The invention relates to an screening method in vitro of elephant grass salt-tolerant somatic mutant belongs to a field of agricultural biotechnology. The process is: granular callus is transferred into proliferation medium with 16g / L NaCl, into differentiation medium with 16g / L NaCl after 45 days, and into rooting medium with no NaCl after 35 days to get regeneration plant; pot salt-tolerance identification of the regeneration plant is applied after tidal flat field comprehensive agronomic characters evaluation and grass-production measurement to get plants of which the fresh grass yield is higher than a control by 23.8% in tidal flat field with pH8.67-9.01; the fresh grass increment of the first time and the second tiome of cutting for the clonal progeny of the plants is higher than the control by 9.2% and 7.4% respectively in 1 / 2Hoagland nutrient solution with 8.25g / L sea-salt; therefore, the salt-tolerant somatic mutant of good comprehensive agronomic characters and significantly high salt-tolerance is selected. The invention has the advantages of simple-operation, short-cycle, and high selection efficiency.

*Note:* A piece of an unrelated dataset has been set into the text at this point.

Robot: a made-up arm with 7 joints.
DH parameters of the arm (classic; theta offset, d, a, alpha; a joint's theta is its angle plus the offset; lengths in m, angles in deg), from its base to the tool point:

The invention relates to a method for producing polypeptide antibiotics enramycin by the fermentation method, which pertains to the fields of agricultural biotechnology, industrial biotechnology and the fermentation engineering. The method is as follows: (1) slant culture: a Streptomyces sp.NJWGY3665 bacterial strain is inoculated in a glucose nutrient culture medium to carry out the slant culture, the culture temperature is 28 to 37 DEG C and the culture time is 2 to 6 days; (2) seed culture: a spore which is cultured on a slant is produced into a single-spore suspension by using sterile water, which is also inoculated in a seed culture medium for culture, the temperature is 28 to 32 DEG C, the rotational speed is 200rpm and the culture lasts for 2 to 6 days; (3) fermentation culture: the seed liquid is inoculated in a fermentation culture medium for culture, the temperature is controlled at 28 to 37 DEG C, the pH is controlled at 6.0 to 9.0, the rotational speed is 180 to 220rpm, the fermentation lasts for 5 to 9 days, so as to obtain the Streptomyces sp., methanol or ethanol is used for the extraction and separation of mycelium through the method of centrifugal separation, then the resin method is adopted for carrying out refining, so as to obtain the peptide antibiotics enramycin.